[Start of Attachment]

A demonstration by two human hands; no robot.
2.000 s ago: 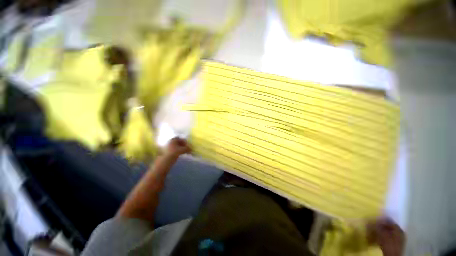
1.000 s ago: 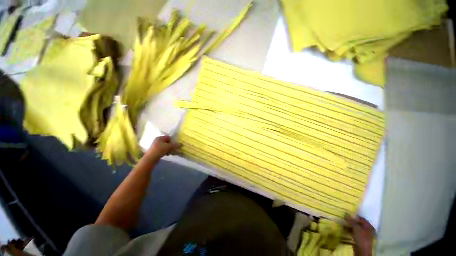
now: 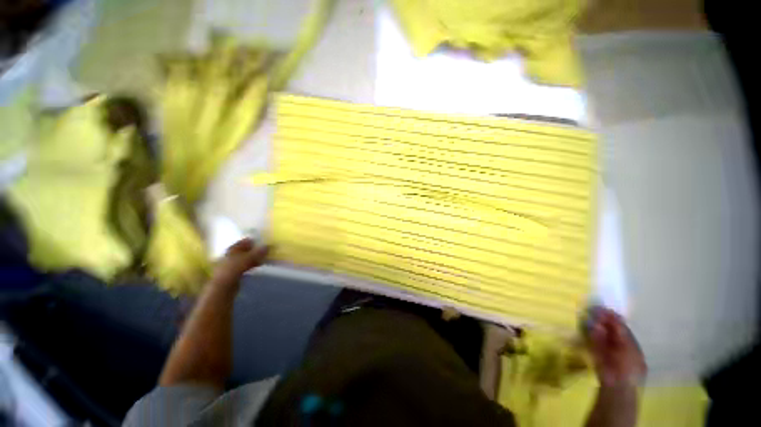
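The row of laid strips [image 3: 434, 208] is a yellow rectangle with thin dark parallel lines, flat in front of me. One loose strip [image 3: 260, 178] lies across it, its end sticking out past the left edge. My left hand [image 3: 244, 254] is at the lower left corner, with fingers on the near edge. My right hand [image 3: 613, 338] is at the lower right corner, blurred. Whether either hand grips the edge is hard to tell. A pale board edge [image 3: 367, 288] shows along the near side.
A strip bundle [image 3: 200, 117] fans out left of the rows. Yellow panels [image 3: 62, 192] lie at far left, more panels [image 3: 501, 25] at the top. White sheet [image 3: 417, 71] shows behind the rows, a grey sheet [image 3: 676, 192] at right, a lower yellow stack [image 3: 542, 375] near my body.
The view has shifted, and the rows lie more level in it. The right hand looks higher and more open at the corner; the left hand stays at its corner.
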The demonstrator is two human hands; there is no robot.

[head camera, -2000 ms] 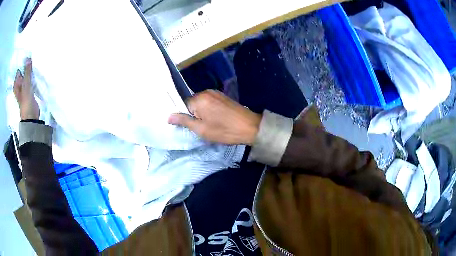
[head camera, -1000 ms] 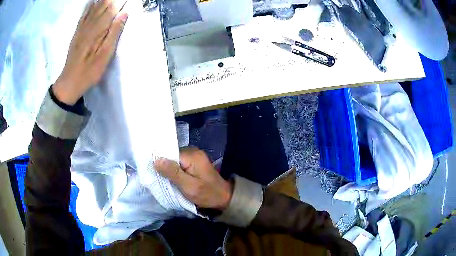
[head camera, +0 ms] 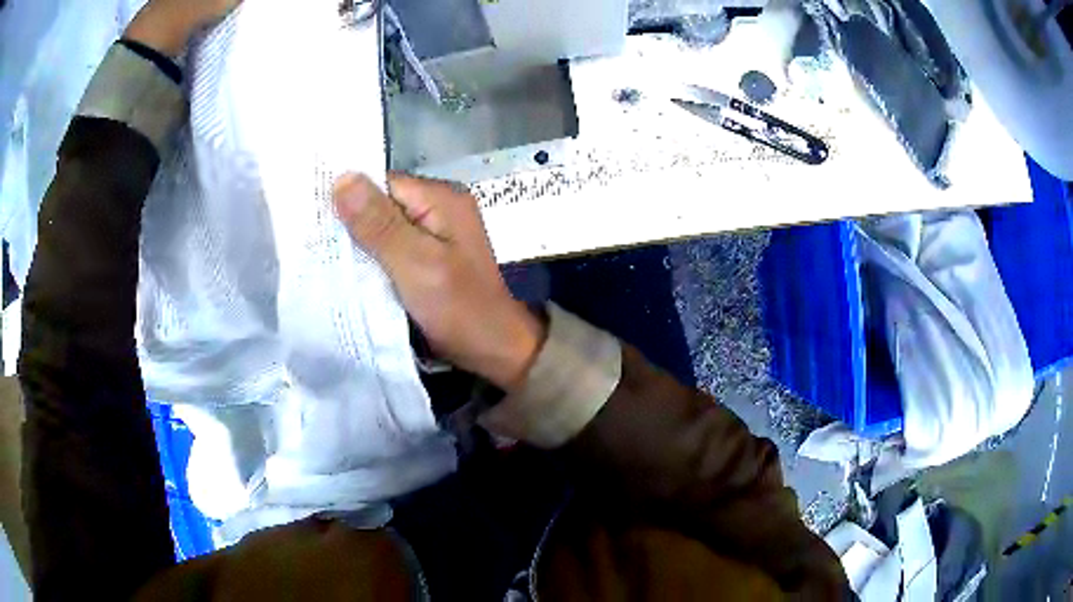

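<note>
A white knit garment piece (head camera: 294, 271) hangs from the table's front edge toward my lap, with finely striped ribbing along it. My right hand (head camera: 441, 259) grips its right edge, thumb on top and fingers beneath. My left hand (head camera: 177, 18) is at the top left, mostly cut off by the picture's edge; its fingers are not visible. The small metal needle area (head camera: 359, 12) of the machine shows at the top edge, beside the cloth's upper end.
Black and silver thread snips (head camera: 753, 124) lie on the white table (head camera: 635, 218). A dark grey crumpled item (head camera: 900, 94) lies to their right. A blue crate (head camera: 812, 318) with pale cloth (head camera: 959, 341) over it stands below right. Another blue crate (head camera: 177, 470) shows at lower left.
My right hand and the cloth edge have moved up toward the machine. My left hand has moved up, mostly out of the picture. The table came into fuller view after the first frame.
</note>
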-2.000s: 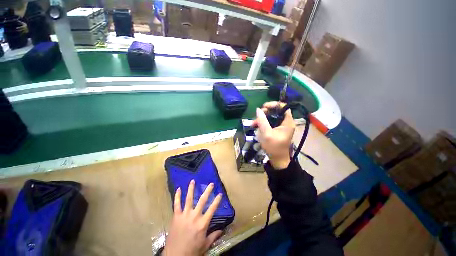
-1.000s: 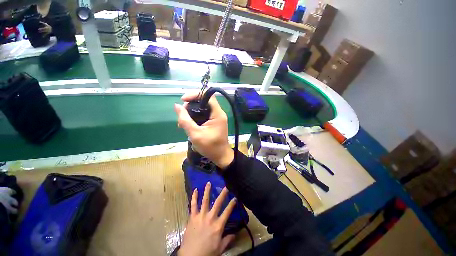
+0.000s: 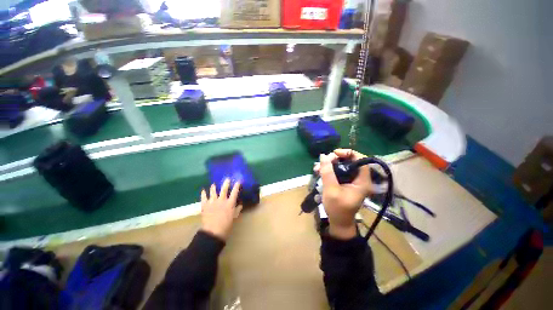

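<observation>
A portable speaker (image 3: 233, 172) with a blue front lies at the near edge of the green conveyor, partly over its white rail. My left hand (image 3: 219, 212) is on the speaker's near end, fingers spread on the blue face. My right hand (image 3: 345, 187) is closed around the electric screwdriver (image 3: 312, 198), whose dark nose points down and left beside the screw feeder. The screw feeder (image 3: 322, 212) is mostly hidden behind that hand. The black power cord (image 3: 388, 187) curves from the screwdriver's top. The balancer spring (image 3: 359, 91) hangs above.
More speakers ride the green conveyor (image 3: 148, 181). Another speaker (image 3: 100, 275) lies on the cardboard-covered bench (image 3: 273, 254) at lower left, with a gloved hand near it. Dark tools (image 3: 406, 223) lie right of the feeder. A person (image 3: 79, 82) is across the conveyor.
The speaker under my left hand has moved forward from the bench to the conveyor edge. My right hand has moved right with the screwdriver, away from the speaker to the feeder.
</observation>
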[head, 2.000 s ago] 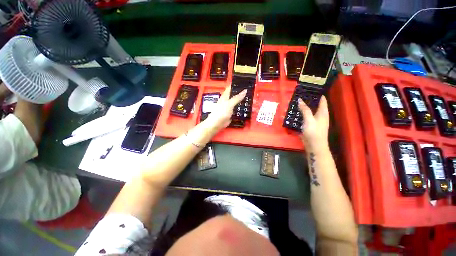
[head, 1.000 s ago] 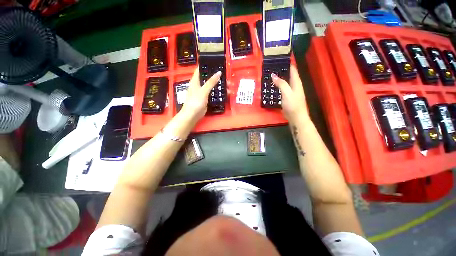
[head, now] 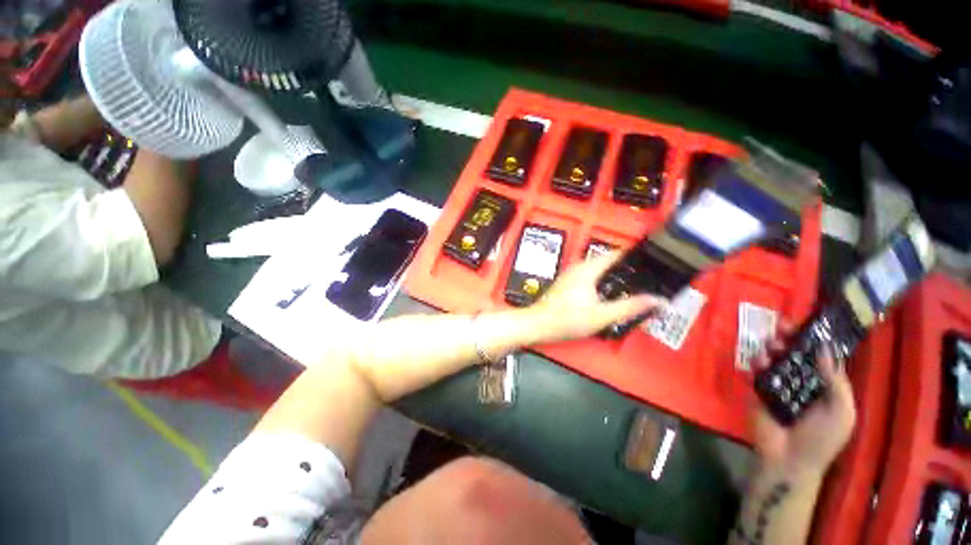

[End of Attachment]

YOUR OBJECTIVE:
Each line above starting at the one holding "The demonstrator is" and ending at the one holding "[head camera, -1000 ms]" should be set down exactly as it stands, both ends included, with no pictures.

SOLUTION FOR THIS PROBLEM:
The demonstrator is two human hands; there is no robot.

[head camera, -2000 ms] 
[head camera, -1000 ms] 

This exercise is finished.